Task item »
Exactly the lines from the first line of the listing through the line containing "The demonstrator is" should appear in the output, unchanged.

*** Begin section ***

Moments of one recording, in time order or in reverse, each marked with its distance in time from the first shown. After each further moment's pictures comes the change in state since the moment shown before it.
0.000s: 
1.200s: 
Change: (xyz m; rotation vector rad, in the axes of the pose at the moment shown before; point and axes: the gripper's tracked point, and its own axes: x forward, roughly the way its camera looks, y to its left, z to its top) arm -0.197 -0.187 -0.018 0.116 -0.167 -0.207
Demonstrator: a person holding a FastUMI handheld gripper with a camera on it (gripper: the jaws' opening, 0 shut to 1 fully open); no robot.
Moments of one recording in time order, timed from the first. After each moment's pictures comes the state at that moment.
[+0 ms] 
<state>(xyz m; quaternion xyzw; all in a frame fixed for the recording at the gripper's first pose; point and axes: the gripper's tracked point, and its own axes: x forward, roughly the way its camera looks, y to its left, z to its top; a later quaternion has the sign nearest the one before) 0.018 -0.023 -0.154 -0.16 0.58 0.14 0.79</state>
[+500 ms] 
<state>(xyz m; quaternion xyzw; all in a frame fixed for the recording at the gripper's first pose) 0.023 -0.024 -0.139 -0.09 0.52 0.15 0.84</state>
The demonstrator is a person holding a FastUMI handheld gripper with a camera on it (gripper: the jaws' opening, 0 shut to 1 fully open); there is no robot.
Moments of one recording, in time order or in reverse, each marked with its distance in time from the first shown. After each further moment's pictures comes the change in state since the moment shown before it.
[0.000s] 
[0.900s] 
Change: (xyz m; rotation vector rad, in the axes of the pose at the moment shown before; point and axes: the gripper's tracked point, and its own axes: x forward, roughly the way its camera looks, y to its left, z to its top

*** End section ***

Exercise solution »
Moments of one recording, in time order or in reverse, each marked with its distance in time from the first shown. After each further moment's pictures comes the change in state since the moment shown before it.
0.000s: 
1.200s: 
Change: (xyz m; rotation vector rad, in the axes of the pose at the moment shown before; point and axes: the gripper's tracked point, and its own axes: x forward, roughly the way its camera looks, y to its left, z to its top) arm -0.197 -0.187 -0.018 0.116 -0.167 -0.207
Demonstrator: a person holding a FastUMI handheld gripper with a camera on it (gripper: the jaws' opening, 0 shut to 1 fully open); no robot.
Moments of one recording in time order, timed from the first. After each moment's pictures comes the state at that moment.
[+0 ms] 
<state>(xyz m; quaternion xyzw; all in a frame fixed for the recording at the gripper's first pose; point and axes: the gripper's tracked point, and its own axes: x forward, roughly the way its camera looks, y to its left, z to its top; a later quaternion has the sign nearest the one before) 0.018 -0.023 -0.154 -0.16 0.58 0.14 0.79</state>
[+500 ms] 
<state>(xyz m; quaternion xyzw; all in a frame fixed for the recording at the gripper's first pose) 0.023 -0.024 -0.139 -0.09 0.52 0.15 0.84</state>
The demonstrator is a person holding a FastUMI handheld gripper with a camera on it (gripper: the jaws' opening, 0 shut to 1 fully open); there is no robot.

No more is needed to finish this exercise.